Carrots was what cops in the cities called cops in the rural forces.

‘I’m from Cumbria, mate. Pitlochry’s an urban hellscape as far as I’m concerned. I’m the carrot, not you.’

Ma Goonie grunted something unintelligible. Poe doubted it was anything polite. ‘I’ll take ye tae to the briefing room,’ he said. ‘They’re waiting for you.’

The briefing room was full. Poe stood at the back with a couple of bored-looking armed cops. Armed cops always looked bored in Poe’s experience. He reckoned it was so they looked cool.

A uniformed chief superintendent stood up and nodded at Poe.

She was a tall woman. An old scar ran from the corner of her lip to the middle of her cheek.

Looked like she’d been glassed. Poe wondered if she was a local cop or if she’d been parachuted in from Glasgow or Edinburgh.

Police Scotland was a national police force.

It covered the whole country. The smaller regional forces had been merged for more than a decade.

And with 23,000 personnel, it was the second biggest police force in the UK.

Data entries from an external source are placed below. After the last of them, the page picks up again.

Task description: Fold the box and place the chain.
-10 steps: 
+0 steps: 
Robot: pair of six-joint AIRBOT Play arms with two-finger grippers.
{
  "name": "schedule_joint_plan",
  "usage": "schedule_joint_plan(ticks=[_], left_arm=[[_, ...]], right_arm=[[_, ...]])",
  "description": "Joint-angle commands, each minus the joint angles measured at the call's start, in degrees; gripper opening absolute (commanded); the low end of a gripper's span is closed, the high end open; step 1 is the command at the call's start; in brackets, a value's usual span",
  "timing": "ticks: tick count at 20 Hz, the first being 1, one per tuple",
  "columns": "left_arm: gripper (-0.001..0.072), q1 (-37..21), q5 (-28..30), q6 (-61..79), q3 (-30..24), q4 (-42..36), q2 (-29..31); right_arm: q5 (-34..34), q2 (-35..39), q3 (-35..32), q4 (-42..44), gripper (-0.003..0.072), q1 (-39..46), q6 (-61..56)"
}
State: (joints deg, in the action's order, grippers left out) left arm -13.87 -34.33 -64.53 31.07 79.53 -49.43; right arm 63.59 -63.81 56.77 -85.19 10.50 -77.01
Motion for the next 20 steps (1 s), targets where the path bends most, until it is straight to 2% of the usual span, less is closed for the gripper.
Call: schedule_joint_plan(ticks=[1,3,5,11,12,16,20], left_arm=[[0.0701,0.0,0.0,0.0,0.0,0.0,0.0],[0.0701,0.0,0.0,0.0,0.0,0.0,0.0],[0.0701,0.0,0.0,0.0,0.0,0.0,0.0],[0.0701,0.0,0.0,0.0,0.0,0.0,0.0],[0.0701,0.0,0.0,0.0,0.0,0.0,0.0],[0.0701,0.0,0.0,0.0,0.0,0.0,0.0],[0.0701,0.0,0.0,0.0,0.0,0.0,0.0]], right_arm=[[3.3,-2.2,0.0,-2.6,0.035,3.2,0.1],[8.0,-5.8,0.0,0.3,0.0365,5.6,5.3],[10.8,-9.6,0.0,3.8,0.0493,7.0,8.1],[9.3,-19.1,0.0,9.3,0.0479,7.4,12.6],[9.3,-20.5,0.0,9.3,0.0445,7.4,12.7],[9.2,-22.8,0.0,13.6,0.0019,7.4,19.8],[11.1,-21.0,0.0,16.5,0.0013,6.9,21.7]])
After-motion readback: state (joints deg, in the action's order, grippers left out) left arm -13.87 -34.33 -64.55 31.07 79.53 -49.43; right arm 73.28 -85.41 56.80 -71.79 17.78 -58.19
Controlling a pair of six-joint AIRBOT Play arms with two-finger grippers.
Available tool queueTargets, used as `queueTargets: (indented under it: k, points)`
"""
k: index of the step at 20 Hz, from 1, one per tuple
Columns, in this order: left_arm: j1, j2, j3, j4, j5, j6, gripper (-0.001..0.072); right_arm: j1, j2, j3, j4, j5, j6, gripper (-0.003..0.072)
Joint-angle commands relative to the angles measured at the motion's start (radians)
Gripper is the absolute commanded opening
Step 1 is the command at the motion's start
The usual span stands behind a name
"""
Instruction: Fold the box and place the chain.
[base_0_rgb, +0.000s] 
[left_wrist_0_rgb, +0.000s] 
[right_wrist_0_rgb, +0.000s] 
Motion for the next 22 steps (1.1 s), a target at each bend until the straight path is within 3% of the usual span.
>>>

Only the Met was bigger. Poe thought Police Scotland was still finding its feet, particularly when it came to balancing the expertise needed for complex operations with the need for local cops and their unrivalled local intelligence systems. It was possible, probable even, that the chief superintendent had never set foot in Pitlochry Police Station.

‘Now that London have bothered to show up, we’ll crack on,’ she said.

She brought up some slides and took them through what the gamekeeper had found.